**WHAT THE EXERCISE ASKS:** Check every line of the data below for the word "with". Copy the ones that have it.
Segment Open
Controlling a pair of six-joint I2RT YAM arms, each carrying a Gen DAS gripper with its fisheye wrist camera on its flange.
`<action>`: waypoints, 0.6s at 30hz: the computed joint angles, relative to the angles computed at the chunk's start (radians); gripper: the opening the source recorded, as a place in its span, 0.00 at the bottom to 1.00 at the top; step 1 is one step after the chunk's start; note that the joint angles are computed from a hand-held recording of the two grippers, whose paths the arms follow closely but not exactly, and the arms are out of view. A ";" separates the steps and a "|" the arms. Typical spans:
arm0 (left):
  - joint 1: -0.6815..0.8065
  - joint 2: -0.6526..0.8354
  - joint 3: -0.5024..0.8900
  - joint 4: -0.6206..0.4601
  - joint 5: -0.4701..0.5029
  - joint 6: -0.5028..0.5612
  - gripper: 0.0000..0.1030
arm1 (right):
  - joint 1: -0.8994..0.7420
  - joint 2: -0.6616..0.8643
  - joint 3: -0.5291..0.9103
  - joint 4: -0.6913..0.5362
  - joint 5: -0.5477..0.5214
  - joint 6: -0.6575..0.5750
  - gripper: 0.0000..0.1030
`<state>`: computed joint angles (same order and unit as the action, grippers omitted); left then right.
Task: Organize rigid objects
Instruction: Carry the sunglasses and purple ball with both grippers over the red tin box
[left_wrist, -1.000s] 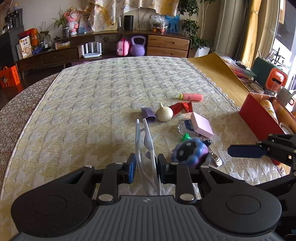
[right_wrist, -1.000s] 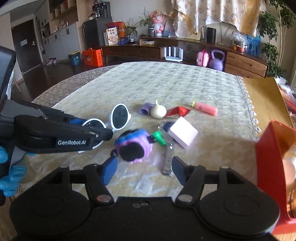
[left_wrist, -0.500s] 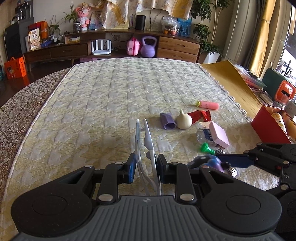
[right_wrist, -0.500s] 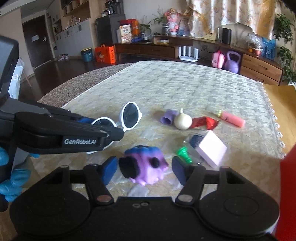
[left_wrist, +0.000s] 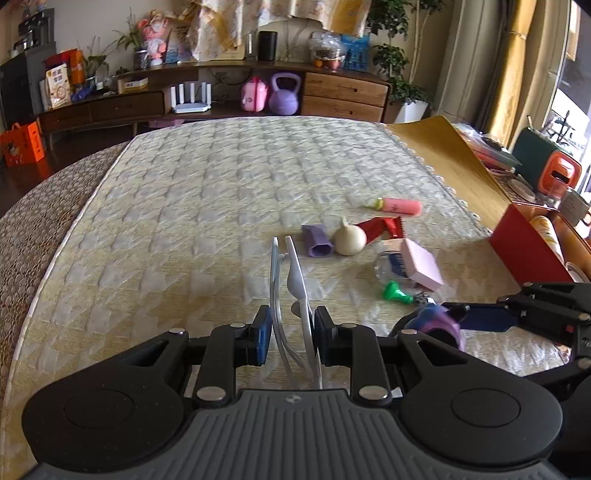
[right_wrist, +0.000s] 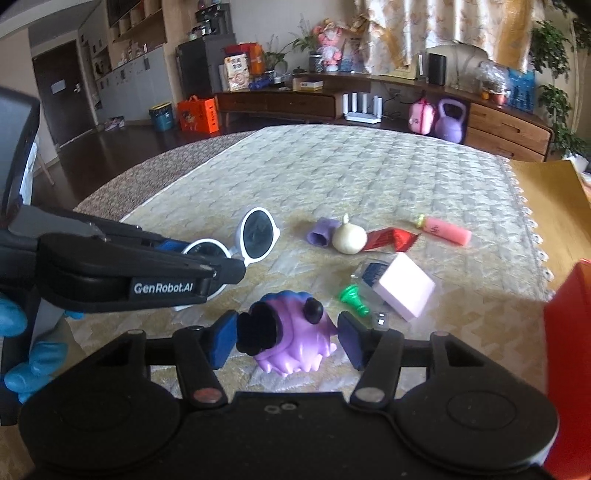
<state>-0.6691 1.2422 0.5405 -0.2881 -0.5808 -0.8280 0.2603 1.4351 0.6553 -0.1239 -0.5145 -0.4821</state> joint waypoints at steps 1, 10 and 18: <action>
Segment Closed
**ANSWER SECTION:**
Controlling a pair of six-joint I2RT YAM arms, each carrying a Gen DAS gripper with its fisheye wrist camera on its flange.
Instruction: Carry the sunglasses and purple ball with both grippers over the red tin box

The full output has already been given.